Output every line of the entries from the line containing "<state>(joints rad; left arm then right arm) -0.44" through the last, exactly, with no other content.

:: Working data ::

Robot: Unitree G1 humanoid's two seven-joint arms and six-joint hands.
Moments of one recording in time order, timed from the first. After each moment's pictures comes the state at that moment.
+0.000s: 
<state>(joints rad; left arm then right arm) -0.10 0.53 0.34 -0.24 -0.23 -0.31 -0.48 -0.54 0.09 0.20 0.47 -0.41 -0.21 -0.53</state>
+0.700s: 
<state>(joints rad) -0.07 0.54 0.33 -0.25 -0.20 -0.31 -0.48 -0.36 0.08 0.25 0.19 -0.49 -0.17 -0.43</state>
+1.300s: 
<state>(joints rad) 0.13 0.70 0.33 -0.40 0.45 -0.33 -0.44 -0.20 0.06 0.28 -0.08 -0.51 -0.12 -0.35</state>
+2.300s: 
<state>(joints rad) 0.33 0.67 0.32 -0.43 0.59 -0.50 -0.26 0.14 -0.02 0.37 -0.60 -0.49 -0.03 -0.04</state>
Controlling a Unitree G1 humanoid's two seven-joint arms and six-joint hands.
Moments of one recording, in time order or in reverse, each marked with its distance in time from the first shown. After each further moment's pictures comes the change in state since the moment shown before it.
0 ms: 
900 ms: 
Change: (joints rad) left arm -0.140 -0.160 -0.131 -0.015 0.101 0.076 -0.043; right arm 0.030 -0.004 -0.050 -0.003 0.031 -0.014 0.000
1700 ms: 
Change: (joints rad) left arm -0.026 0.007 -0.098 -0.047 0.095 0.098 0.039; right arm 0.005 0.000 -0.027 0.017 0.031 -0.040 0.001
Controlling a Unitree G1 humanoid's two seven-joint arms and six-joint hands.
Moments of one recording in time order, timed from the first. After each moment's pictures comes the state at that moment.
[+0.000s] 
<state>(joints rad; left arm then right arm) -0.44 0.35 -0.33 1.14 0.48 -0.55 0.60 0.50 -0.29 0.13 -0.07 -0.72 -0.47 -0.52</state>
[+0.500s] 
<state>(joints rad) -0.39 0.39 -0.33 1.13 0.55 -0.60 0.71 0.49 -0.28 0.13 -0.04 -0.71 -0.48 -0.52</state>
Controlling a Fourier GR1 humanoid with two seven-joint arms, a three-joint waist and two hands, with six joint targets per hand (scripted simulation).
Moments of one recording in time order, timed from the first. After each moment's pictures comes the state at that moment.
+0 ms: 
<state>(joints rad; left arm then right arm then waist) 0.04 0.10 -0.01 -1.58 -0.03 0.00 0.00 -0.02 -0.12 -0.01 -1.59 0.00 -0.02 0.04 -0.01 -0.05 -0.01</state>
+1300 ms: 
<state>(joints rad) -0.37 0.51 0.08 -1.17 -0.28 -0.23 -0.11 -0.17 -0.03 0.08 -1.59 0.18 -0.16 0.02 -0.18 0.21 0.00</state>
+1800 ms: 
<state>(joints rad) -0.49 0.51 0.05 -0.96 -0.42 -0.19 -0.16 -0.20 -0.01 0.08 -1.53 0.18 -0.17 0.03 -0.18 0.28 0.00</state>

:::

▶ Exercise output:
<state>(joints rad; left arm then right arm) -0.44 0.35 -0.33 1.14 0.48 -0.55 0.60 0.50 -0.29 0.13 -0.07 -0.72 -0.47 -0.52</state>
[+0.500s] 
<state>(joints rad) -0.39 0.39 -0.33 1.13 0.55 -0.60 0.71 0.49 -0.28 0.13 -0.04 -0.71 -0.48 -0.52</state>
Controlling a Fourier GR1 humanoid with two seven-joint arms, a three-joint waist and two hands, with six joint targets per hand (scripted simulation).
Moments of one recording in time order, timed from the first. After each moment's pictures comes the state at that moment.
+0 ms: 
<state>(joints rad; left arm then right arm then waist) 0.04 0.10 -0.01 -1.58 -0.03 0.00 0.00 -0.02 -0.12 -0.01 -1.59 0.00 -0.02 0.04 -0.01 -0.05 -0.01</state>
+1300 ms: 
<state>(joints rad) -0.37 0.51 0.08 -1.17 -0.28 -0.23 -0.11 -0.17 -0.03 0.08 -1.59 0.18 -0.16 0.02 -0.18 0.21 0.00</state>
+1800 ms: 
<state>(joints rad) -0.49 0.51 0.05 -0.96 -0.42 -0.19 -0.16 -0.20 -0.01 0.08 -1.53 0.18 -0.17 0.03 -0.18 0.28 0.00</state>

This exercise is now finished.